**What is expected**
Gather each line in the entries that includes the string "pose".

==*==

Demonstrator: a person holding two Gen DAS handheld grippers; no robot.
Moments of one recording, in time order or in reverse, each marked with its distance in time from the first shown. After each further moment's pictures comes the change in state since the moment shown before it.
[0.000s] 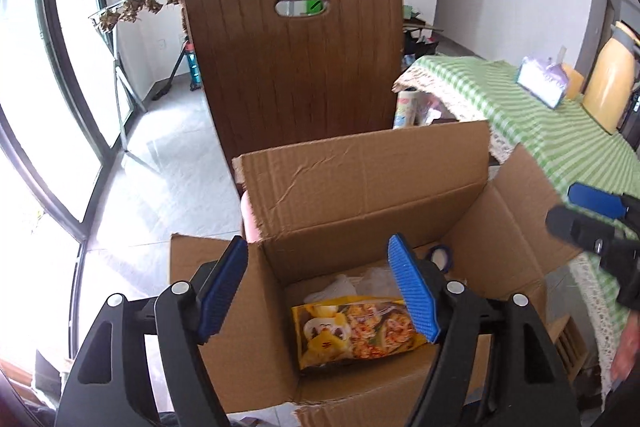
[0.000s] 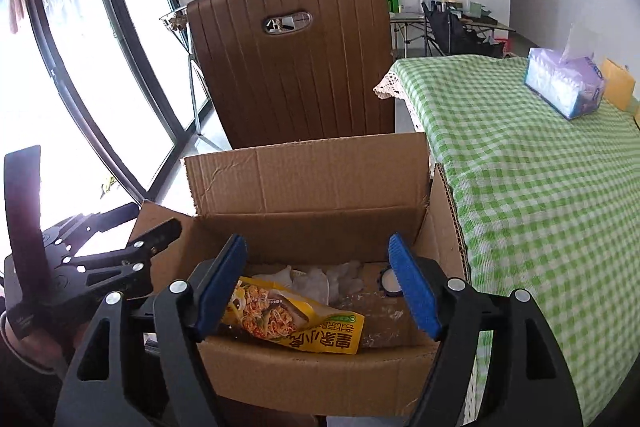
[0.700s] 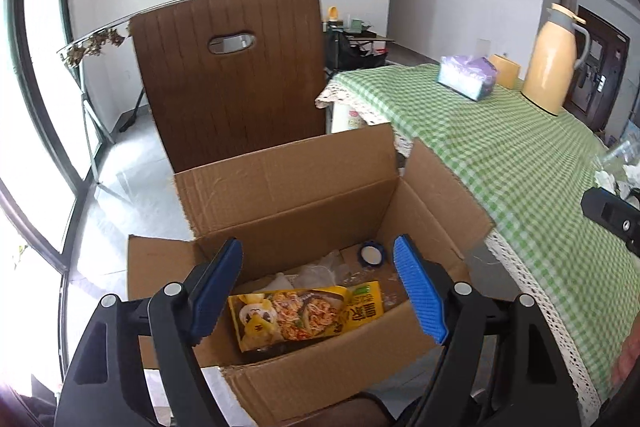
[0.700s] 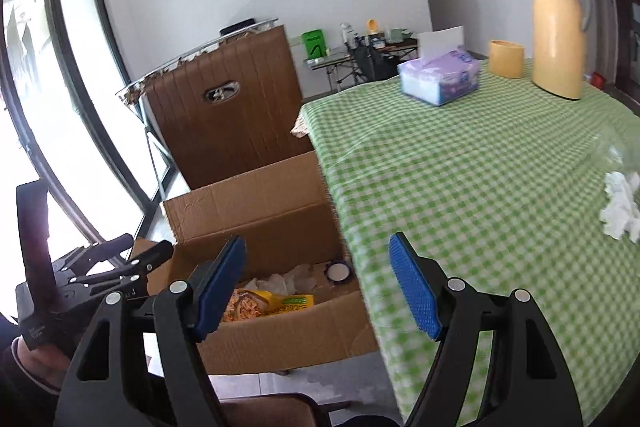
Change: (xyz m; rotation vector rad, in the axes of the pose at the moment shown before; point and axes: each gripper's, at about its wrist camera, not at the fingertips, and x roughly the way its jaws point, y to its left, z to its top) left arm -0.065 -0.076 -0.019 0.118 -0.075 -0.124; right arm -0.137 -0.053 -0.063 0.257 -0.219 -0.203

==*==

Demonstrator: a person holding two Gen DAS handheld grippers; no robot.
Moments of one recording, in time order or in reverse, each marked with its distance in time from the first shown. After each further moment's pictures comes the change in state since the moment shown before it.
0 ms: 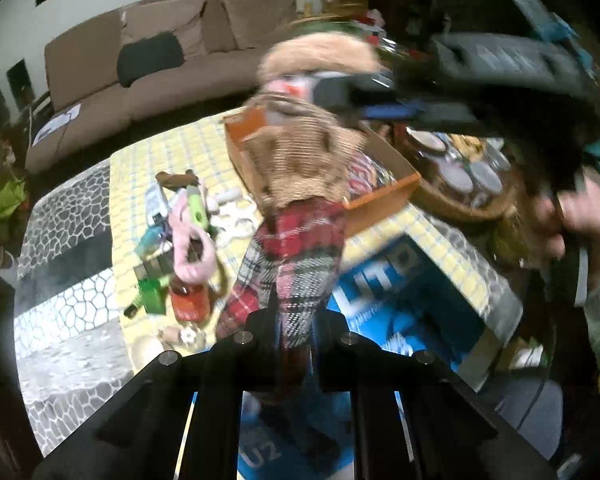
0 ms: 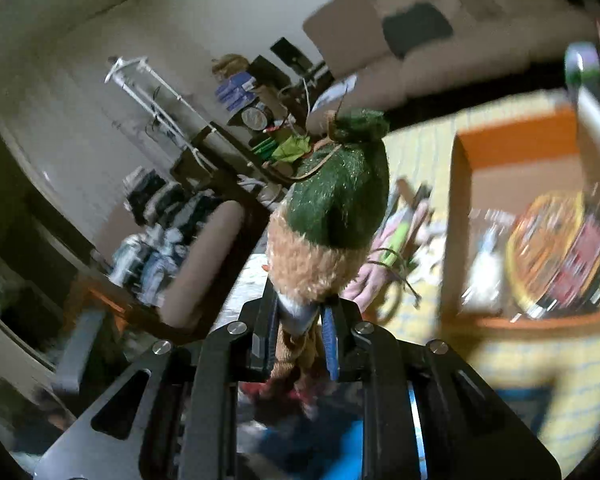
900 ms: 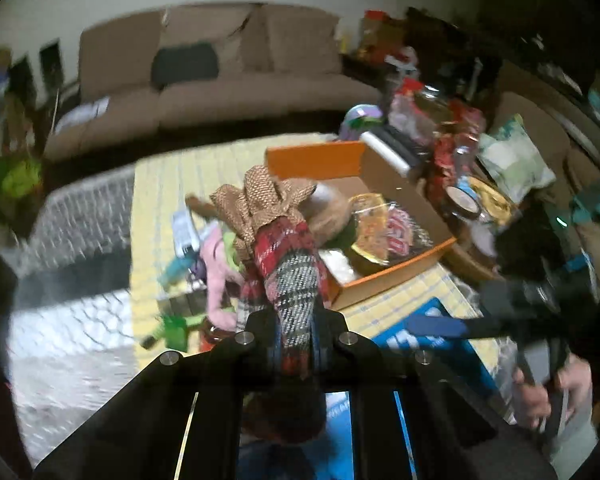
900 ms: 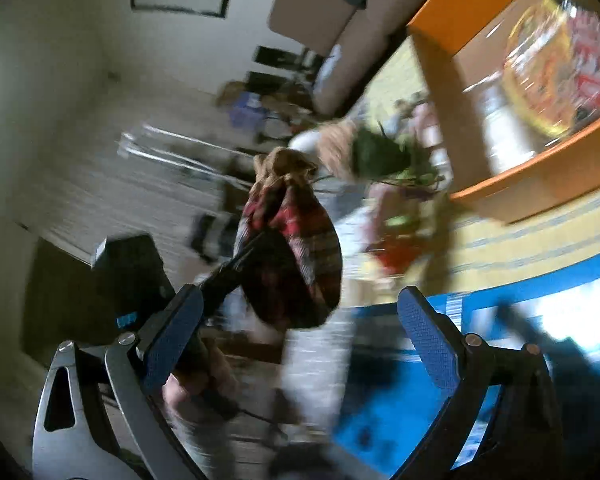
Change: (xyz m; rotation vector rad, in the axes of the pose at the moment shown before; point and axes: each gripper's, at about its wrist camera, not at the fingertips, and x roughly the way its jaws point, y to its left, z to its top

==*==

**Answer box**
Change: (xyz m; rotation vector rad, in the axes of the pose at the moment shown before; point and axes: each gripper's, at about its wrist camera, not at the fingertips, and x roughly the way its jaws point, y to its left, z to its top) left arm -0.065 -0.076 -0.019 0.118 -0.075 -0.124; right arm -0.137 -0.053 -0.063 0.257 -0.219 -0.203
Change: (xyz m; rotation vector rad, in the axes of the pose at the moment shown before; point and axes: each gripper's, at about its wrist camera, not at the fingertips, and x roughly the way its jaws point, y to its left, z to its top

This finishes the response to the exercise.